# EXERCISE
The answer must be every entry, retyped without a single difference.

# EXERCISE MATERIAL

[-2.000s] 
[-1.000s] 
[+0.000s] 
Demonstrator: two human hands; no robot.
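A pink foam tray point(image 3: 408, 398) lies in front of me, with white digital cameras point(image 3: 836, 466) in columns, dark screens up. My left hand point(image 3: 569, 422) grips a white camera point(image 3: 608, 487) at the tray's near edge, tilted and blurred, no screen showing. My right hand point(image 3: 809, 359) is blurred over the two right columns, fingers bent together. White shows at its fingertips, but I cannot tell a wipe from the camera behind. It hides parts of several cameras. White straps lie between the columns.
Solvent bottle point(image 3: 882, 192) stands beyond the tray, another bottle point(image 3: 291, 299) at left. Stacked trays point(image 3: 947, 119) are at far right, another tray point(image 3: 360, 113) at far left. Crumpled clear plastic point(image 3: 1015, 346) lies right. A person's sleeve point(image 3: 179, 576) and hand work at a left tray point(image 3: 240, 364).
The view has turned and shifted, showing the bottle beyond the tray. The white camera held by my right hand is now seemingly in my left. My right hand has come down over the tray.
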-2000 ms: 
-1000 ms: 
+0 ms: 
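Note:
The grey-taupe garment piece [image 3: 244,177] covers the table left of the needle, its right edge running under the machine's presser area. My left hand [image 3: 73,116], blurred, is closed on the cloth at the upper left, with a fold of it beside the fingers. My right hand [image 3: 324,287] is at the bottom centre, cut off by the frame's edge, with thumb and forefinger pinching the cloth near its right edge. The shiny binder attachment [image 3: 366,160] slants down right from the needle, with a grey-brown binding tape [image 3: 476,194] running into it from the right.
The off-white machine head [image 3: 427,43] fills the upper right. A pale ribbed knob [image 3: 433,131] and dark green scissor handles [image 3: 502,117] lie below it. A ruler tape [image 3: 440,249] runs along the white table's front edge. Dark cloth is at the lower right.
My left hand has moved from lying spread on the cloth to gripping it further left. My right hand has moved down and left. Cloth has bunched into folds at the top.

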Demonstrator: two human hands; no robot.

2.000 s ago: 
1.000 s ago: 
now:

# TASK SOLUTION
[-2.000s] 
[-1.000s] 
[+0.000s] 
Demonstrator: two human hands; no robot.
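A pink foam tray point(image 3: 408, 398) lies in front of me, with white digital cameras point(image 3: 836, 466) in columns, dark screens up. My left hand point(image 3: 569, 422) grips a white camera point(image 3: 608, 487) at the tray's near edge, tilted and blurred, no screen showing. My right hand point(image 3: 809, 359) is blurred over the two right columns, fingers bent together. White shows at its fingertips, but I cannot tell a wipe from the camera behind. It hides parts of several cameras. White straps lie between the columns.
Solvent bottle point(image 3: 882, 192) stands beyond the tray, another bottle point(image 3: 291, 299) at left. Stacked trays point(image 3: 947, 119) are at far right, another tray point(image 3: 360, 113) at far left. Crumpled clear plastic point(image 3: 1015, 346) lies right. A person's sleeve point(image 3: 179, 576) and hand work at a left tray point(image 3: 240, 364).
The view has turned and shifted, showing the bottle beyond the tray. The white camera held by my right hand is now seemingly in my left. My right hand has come down over the tray.
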-2000 ms: 
-1000 ms: 
+0 ms: 
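Note:
The grey-taupe garment piece [image 3: 244,177] covers the table left of the needle, its right edge running under the machine's presser area. My left hand [image 3: 73,116], blurred, is closed on the cloth at the upper left, with a fold of it beside the fingers. My right hand [image 3: 324,287] is at the bottom centre, cut off by the frame's edge, with thumb and forefinger pinching the cloth near its right edge. The shiny binder attachment [image 3: 366,160] slants down right from the needle, with a grey-brown binding tape [image 3: 476,194] running into it from the right.
The off-white machine head [image 3: 427,43] fills the upper right. A pale ribbed knob [image 3: 433,131] and dark green scissor handles [image 3: 502,117] lie below it. A ruler tape [image 3: 440,249] runs along the white table's front edge. Dark cloth is at the lower right.
My left hand has moved from lying spread on the cloth to gripping it further left. My right hand has moved down and left. Cloth has bunched into folds at the top.
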
Demonstrator: two human hands; no robot.

2.000 s ago: 
1.000 s ago: 
now:

Nothing remains to be added to this answer.